[PORTAL-ISLAM.ID] Sikap Prabowo menemui Jokowi hari ini melahirkan dua sisi persepsi. Pujian dan cercaan. Ada yang bilang Prabowo sosok negarawan, ada juga yang menuding Prabowo melakukan pengkhianatan. Sosmed dan WAG ramai bahas beginian.
Saya tidak mau larut dalam perdebatan. Karena sepak terjang dan sejarah Prabowo cukup bisa menjadi rujukan dan jawaban.

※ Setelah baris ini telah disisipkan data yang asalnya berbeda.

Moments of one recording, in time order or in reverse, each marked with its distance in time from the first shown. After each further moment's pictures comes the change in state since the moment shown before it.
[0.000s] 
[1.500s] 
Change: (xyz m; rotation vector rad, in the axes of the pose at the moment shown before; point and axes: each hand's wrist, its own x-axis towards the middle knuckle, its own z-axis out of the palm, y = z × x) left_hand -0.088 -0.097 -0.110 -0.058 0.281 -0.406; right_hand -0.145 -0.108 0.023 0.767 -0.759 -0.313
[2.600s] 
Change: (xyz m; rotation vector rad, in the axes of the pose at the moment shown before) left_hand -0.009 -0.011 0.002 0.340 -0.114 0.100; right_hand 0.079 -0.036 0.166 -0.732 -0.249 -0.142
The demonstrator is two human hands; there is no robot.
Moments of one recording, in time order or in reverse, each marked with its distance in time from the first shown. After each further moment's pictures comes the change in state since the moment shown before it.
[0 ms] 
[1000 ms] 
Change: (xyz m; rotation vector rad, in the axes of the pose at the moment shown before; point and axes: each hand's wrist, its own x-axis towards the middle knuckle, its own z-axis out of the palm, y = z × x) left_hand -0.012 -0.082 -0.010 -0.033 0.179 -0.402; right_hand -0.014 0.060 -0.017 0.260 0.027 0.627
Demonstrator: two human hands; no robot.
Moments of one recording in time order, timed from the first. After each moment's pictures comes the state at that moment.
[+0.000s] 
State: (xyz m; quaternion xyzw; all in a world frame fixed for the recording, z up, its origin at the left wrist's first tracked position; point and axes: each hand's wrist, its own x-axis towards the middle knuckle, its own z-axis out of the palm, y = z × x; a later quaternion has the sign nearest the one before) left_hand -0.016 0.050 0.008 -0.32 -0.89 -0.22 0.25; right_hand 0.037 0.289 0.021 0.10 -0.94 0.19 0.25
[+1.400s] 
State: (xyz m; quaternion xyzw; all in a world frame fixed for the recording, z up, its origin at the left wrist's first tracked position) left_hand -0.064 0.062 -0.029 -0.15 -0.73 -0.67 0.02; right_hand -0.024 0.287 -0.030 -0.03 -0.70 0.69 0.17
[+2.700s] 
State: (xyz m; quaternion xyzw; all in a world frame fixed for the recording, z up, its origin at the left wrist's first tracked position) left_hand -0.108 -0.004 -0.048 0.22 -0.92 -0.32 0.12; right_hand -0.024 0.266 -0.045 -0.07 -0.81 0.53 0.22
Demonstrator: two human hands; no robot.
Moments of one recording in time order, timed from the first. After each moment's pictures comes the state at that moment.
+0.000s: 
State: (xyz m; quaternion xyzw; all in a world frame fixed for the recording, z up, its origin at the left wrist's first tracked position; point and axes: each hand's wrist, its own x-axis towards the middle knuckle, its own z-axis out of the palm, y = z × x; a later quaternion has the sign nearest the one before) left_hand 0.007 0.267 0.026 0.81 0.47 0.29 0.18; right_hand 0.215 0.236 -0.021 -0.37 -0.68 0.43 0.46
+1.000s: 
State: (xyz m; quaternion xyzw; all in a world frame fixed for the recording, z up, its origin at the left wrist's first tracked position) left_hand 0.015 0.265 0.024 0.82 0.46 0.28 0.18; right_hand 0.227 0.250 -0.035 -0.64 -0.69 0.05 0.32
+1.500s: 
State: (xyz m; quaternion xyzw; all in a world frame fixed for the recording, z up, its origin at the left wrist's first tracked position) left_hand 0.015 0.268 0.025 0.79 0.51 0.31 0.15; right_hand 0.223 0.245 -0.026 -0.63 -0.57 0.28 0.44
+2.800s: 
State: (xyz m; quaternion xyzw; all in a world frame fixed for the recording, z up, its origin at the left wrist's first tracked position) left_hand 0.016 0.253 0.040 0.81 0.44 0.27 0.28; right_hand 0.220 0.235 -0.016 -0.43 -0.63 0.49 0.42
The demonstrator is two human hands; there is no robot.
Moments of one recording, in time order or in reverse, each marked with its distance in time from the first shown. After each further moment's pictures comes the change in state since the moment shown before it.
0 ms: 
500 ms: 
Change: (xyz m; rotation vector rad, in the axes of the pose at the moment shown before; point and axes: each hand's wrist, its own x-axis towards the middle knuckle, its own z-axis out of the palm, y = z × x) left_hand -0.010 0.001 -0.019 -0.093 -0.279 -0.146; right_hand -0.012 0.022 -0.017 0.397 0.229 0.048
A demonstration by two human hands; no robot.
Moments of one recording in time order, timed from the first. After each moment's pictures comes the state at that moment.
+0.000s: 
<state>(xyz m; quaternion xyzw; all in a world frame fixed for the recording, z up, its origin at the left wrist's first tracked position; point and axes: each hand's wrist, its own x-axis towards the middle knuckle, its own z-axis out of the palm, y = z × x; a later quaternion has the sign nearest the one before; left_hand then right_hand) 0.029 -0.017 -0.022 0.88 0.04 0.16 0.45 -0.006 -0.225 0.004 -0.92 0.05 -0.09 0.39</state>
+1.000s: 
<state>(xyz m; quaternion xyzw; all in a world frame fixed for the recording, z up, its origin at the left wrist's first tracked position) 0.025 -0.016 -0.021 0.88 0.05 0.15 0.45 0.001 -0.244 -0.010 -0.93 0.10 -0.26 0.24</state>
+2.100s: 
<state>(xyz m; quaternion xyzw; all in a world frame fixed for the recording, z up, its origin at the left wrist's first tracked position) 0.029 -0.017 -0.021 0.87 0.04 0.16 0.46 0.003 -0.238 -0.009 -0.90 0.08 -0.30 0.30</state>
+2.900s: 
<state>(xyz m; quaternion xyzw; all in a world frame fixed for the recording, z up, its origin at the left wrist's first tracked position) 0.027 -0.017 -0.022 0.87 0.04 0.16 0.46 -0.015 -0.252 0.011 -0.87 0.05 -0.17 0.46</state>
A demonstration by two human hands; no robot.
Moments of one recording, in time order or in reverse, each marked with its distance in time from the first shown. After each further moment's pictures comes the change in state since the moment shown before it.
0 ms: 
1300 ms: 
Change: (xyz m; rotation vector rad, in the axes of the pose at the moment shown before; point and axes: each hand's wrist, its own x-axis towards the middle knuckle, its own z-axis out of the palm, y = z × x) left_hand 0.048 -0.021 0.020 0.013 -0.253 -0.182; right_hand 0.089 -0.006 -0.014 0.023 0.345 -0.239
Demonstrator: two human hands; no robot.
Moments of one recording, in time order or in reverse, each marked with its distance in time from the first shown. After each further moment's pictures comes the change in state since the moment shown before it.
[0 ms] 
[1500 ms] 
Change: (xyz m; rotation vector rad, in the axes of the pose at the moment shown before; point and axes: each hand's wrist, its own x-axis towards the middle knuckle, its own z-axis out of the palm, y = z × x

Prabowo pernah dituding sebagai penculik dan pelanggar HAM. Padahal Prabowo hanya mengamankan sejumlah orang atas perintah atasan. Semua yang diamankan masih hidup hingga saat ini. Jenderal lain buang badan, Prabowo nekat pikul beban. Diberhentikan dari kesatuan dan hidup dengan bayang-bayang hujatan dia terima dengan penuh ketegaran.
Hingga akhirnya masyarakat mengerti kondisi sebenarnya. Prabowo bukan figur seperti yang dituduhkan. Bahkan, beberapa dari mereka yang menjadi korban pun akhirnya memilih berjuang bersama Prabowo.
Prabowo pernah dituding menyakiti perasaan para kader dan loyalis Gerindra saat mengusung Anies Baswedan. Orang yang pernah menjadi lawan terdepan seketika diberi tiket meraih kekuasaan. Tanpa mahar, yang ada dia keluar banyak uang.
Setelah Anies menang, Prabowo tidak pernah minta proyek atau jatah anggaran. Prabowo melarang Anies kampanye Pilpres agar tetap fokus memikirkan warga metropolitan. Keuntungan mendukung Anies tak dia pikirkan, yang penting masyarakat Ibu Kota terpuaskan.
Prabowo pernah dituding menyakiti perasaan umat karena tak menuruti cawapres hasil ijtima ulama. Salim Segaf dan Abdul Somad yang disarankan, tetapi Sandiaga Uno yang dia tetapkan. Prabowo dituduh tak taat ulama dan mengabaikan hasil ijtima.
Hingga akhirnya kita tahu bahwa Prabowo tak mau umat Islam terpecah belah. Sebab, cawapres berlatar belakang ulama sudah diusung oleh calon sebelah. Dia pilih anak muda yang enerjik, sukses dan religus sebagai solusi. Dengan cara itu Prabowo memuliakan agama dan ulama.
Prabowo pernah dituding mendukung sistem khilafah. Akibatnya, suara dia dan Gerindra rontok di daerah kalangan minoritas. Padahal, dia lahir dari keluarga yang plural. Dia sudah bersumpah untuk setia kepada negara dan Pancasila sejak masih belia.
Prabowo pernah dituding mempolitisasi suasana duka saat menemui SBY untuk berbela sungkawa. Politisi, pengamat, media dan buzzer kompak memframing Prabowo sebagai orang yang tak beretika. Padahal Prabowo hanya berbicara apa adanya, sesuai dengan cerita yang disampaikan pihak tuan rumah.
Dan hari ini, investasi caci maki serta fitnah pun bertambah. Tudingan pengkhianat dilontarkan segelintir orang. Tanpa mereka tahu, apa maksud Prabowo melakukan semua ini.
Itulah Prabowo. Orang yang sudah sangat akrab dengan bully dan caci maki. Parahnya lagi, Prabowo tidak pernah emosi dan baper menyikapi semua ini. Demi masa depan negeri, dia tempatkan reputasi diri di zona degradasi.
Saya percaya Prabowo. Saya akan terus berjuang bersama Prabowo. Bukan karena dia orang suci, tapi karena dia orang yang bisa menempatkan persoalan negeri di atas kepentingan pribadi.
Saya juga berusaha mengerti dan memahami pihak-pihak yang melontarkan caci maki. Sah-sah saja, ini negara demokrasi. Biarlah waktu menjawab dan sejarah mencatat, apakah Prabowo seorang patriot yang mencintai negeri, atau pengkhianat seperti yang mereka tuduhkan.
Lanjutkan Jenderal. Kami tegak lurus. Kami sami’na wa atho’na.